Monday, Nov. 13, 1978

Desert Rescue

Saving animals of the Bible

Foxes are always the first to arrive, lured by the scent of horse meat, beef and freshly killed chicken left at the edge of a desert road. Soon they are followed by other predators: wolves, jackals, hyenas and occasionally even a leopard. One after another, they partake of the roadside feast, while ignoring the nearby human observers. This remarkable nocturnal ritual is repeated once every two weeks at five locales in the bleak wastes of the Negev and Judean deserts, supervised by Israel's Nature Reserve Authority.

Under way since the early 1970s, the feeding program is the centerpiece of an Israeli effort to protect endangered desert species and repopulate the land of the Bible with the animals that inhabited it during ancient times. Thus even such creatures as jackals and wolves, which are anathema to farmers, enjoy the benefits of government largesse. Says Zoologist Giora Ilany, 40: "If these animals are not saved, this country would look like the face of the moon."
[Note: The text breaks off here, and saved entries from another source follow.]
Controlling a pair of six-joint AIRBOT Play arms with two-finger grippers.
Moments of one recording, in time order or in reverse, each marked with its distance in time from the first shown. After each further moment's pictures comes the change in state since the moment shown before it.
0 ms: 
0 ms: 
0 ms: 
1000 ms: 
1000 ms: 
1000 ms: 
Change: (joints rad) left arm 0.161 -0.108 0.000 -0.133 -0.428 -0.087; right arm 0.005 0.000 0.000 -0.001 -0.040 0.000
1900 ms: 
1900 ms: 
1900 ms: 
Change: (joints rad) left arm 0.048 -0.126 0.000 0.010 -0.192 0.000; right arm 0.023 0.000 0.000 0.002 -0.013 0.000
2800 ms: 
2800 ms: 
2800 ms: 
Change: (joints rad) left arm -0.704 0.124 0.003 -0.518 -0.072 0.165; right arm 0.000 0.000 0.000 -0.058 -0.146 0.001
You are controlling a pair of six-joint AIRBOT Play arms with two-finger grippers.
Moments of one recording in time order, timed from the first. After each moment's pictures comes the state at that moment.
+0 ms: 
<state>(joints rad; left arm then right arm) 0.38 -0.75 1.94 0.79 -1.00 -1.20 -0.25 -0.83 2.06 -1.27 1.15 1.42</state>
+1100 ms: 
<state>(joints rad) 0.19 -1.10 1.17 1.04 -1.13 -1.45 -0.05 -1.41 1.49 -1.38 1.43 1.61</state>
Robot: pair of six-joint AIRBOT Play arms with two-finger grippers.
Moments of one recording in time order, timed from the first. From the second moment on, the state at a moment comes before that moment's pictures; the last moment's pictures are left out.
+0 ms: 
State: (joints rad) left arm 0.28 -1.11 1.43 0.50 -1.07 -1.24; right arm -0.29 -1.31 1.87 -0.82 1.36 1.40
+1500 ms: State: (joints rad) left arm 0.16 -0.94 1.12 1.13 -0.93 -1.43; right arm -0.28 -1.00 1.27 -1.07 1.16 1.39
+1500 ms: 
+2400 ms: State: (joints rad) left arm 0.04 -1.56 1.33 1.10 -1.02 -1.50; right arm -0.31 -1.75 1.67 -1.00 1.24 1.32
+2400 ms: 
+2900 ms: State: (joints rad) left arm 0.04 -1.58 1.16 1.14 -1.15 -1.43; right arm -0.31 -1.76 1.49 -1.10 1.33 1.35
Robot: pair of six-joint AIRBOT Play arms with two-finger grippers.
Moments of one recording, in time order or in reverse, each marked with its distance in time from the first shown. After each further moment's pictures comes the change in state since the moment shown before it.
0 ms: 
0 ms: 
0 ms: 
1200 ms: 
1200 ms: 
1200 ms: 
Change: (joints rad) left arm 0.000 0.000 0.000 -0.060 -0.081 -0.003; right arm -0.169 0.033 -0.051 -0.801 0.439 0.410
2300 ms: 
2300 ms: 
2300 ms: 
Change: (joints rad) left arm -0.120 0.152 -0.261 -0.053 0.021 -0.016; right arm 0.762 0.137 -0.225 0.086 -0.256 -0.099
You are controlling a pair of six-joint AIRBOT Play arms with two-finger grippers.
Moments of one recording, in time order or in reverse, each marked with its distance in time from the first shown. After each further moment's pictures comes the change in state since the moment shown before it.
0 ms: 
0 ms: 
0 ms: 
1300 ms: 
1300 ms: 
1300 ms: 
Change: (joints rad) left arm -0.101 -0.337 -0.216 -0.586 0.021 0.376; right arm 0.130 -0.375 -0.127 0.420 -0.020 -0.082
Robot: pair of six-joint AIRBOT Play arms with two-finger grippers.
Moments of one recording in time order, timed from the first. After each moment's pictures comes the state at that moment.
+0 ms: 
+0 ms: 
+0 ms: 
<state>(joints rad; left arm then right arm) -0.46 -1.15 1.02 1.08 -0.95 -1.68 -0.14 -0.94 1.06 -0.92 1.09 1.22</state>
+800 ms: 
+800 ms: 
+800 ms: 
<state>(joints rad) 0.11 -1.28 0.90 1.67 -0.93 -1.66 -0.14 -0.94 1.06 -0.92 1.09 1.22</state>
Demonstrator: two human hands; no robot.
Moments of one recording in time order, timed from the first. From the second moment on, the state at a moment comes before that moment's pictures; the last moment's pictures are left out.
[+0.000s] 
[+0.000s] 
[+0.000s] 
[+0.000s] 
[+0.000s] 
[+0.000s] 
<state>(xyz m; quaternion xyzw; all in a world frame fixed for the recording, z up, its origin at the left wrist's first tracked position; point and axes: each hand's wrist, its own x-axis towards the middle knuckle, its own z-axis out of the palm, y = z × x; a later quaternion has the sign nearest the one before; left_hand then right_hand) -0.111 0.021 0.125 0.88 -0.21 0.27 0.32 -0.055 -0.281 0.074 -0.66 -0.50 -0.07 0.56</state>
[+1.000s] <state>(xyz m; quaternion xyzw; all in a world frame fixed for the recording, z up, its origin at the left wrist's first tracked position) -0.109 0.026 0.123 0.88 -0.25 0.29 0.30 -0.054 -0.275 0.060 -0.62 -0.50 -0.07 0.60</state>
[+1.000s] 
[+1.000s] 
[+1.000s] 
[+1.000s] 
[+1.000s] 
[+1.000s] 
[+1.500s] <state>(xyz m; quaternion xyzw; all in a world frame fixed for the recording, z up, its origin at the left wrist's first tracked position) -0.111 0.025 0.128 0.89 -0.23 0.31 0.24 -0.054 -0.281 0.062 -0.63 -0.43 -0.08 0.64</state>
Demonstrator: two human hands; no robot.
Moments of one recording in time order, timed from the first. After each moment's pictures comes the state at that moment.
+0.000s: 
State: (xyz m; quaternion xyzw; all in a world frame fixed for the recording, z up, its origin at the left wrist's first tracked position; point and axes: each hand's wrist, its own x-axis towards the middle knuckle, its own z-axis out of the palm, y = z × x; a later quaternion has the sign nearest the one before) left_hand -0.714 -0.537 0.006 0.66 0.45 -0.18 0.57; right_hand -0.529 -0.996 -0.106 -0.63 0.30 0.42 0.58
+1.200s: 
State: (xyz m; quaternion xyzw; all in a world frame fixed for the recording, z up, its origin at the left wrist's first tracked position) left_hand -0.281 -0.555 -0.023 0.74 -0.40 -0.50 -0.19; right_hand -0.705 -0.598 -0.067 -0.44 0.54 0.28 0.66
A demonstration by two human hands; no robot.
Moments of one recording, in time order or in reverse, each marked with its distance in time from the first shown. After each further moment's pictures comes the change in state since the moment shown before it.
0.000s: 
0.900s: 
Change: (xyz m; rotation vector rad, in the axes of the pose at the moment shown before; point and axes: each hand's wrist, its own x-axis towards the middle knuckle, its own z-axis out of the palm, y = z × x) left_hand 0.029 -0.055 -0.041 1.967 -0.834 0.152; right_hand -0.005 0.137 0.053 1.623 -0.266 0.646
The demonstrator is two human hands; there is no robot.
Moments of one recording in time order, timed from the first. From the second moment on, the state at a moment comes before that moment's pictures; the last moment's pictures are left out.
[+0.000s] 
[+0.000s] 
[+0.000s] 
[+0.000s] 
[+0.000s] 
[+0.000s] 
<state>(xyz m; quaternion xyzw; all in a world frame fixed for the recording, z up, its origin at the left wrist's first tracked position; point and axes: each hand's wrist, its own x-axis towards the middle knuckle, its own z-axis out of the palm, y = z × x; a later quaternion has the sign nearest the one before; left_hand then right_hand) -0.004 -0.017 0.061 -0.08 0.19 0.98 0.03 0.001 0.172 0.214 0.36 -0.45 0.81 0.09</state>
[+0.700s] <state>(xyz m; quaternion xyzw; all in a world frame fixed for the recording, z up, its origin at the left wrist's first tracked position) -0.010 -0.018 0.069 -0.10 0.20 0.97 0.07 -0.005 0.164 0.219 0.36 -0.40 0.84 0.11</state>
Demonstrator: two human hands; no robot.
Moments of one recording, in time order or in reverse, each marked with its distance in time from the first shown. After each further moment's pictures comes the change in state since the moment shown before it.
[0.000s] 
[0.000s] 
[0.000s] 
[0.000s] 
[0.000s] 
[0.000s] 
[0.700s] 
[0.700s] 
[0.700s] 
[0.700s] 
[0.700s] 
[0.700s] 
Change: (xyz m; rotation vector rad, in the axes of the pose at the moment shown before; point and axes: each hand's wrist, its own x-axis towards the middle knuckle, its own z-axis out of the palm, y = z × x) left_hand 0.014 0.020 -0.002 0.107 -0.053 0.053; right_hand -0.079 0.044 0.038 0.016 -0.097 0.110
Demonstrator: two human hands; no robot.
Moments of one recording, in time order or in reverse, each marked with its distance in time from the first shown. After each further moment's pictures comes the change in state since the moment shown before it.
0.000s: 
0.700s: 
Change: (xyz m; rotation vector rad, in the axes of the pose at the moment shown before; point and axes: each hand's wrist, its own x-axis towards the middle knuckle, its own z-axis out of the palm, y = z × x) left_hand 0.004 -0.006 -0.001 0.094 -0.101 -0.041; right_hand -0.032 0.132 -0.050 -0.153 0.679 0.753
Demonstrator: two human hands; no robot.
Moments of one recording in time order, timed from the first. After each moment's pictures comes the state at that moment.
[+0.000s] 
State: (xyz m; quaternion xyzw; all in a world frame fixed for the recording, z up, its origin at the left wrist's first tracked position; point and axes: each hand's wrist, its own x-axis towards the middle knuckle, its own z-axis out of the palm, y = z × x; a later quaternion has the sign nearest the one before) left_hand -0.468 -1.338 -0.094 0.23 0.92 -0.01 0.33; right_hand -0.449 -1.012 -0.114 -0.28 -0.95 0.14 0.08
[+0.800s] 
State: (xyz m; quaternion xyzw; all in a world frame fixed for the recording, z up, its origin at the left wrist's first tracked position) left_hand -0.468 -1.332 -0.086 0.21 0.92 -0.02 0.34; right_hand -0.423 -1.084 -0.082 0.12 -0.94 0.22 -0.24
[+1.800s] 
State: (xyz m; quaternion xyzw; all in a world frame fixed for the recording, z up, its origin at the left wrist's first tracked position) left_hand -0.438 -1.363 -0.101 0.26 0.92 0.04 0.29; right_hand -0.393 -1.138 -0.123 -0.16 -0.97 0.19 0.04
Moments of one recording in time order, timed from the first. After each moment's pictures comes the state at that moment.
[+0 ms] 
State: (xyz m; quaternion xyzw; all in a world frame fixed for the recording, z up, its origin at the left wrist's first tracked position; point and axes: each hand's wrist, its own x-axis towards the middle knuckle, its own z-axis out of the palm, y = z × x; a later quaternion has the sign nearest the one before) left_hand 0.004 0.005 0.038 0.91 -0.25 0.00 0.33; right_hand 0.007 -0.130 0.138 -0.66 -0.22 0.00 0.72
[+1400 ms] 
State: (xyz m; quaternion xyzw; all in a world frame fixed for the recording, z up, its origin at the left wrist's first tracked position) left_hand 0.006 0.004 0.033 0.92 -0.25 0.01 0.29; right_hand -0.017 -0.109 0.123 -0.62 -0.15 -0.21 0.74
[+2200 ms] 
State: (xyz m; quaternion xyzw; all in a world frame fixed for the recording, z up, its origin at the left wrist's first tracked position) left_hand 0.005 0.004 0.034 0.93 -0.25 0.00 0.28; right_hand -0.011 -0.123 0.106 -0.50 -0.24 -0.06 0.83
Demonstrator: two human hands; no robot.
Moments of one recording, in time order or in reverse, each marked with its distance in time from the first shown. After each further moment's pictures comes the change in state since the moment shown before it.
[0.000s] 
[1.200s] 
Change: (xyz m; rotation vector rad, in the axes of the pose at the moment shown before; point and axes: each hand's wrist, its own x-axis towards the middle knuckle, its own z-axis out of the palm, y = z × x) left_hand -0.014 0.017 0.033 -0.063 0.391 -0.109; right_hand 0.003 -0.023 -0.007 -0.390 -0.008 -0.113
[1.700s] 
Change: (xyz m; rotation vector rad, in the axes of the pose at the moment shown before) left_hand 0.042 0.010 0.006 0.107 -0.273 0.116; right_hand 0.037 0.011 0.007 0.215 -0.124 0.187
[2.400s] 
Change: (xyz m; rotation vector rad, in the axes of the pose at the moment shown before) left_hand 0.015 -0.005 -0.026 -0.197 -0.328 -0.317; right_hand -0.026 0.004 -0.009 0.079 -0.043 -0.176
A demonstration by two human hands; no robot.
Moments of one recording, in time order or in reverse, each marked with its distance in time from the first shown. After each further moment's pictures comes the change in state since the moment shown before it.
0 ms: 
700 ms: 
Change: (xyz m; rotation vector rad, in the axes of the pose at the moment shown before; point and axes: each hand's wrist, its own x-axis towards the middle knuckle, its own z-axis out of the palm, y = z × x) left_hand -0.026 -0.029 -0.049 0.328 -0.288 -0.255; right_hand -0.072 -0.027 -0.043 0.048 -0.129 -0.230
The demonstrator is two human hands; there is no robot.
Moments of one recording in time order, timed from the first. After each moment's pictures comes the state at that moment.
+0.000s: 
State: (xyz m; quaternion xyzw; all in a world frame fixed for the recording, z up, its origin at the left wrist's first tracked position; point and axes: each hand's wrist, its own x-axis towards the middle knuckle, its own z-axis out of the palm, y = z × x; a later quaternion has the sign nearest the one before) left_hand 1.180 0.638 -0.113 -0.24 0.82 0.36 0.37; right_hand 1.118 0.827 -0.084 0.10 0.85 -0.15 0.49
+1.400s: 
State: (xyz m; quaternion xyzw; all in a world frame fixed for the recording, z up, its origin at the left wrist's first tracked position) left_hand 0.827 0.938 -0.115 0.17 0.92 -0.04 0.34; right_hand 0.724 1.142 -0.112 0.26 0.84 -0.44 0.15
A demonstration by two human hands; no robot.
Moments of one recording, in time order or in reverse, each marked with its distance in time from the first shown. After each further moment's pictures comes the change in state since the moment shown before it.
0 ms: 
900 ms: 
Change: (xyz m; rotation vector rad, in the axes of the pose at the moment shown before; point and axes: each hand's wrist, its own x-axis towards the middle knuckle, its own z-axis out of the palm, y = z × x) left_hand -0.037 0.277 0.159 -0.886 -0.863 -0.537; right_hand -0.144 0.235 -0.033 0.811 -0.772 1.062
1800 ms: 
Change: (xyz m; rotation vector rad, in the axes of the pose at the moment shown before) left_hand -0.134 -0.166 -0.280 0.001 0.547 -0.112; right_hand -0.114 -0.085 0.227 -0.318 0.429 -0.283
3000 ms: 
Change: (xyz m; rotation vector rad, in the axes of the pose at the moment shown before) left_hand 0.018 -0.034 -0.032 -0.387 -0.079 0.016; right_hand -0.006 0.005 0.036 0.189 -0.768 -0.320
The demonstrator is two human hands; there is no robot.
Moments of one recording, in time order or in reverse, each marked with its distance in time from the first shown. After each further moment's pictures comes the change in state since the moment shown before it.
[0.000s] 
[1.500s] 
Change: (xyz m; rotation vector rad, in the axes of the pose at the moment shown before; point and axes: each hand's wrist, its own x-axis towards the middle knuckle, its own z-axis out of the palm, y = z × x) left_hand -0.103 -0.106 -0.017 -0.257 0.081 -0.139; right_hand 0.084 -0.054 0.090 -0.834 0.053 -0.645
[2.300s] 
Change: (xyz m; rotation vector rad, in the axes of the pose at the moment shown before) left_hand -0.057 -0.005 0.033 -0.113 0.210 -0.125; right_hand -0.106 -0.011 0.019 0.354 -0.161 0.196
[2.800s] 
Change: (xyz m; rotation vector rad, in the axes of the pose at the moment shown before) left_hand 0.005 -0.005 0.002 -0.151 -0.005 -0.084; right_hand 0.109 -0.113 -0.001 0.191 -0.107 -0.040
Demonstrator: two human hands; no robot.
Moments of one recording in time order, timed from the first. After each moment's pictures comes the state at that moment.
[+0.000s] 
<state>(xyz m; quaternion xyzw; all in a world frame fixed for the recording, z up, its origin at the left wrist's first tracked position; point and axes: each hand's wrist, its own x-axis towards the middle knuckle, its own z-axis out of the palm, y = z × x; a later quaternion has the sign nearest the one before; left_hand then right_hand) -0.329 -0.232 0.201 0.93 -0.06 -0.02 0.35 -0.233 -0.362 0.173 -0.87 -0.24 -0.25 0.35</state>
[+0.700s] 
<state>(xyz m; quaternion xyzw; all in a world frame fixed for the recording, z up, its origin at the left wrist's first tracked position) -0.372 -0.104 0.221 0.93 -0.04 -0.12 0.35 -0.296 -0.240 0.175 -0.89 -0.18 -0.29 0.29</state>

The age-old scarcity of water and foliage in the wasteland has always sharply limited its animal population. But the recent exploitation of the desert has added to the environmental pressures on wildlife. Israeli officials estimate that the hyena population, about 200 in the 1950s, had been reduced to less than 100 by 1970, largely because of encounters with speeding automobiles. Wolves faced a more subtle adversary; while raiding the garbage dumps of kibbutzim (collective farms), they often consumed fatal doses of pesticides. The otter population declined because of pollution of the desert's few rivers, while the Nubian ibex fell to Bedouin poachers.

The feeding stations cannot save all the desert's endangered species; only the more aggressive carnivores will use them. Officials must also avoid leaving too much food, lest the animals stop fending for themselves. Still, the program seems to be succeeding. Recent estimates by the authority show a healthy increase in the populations of all 13 species that use the stations.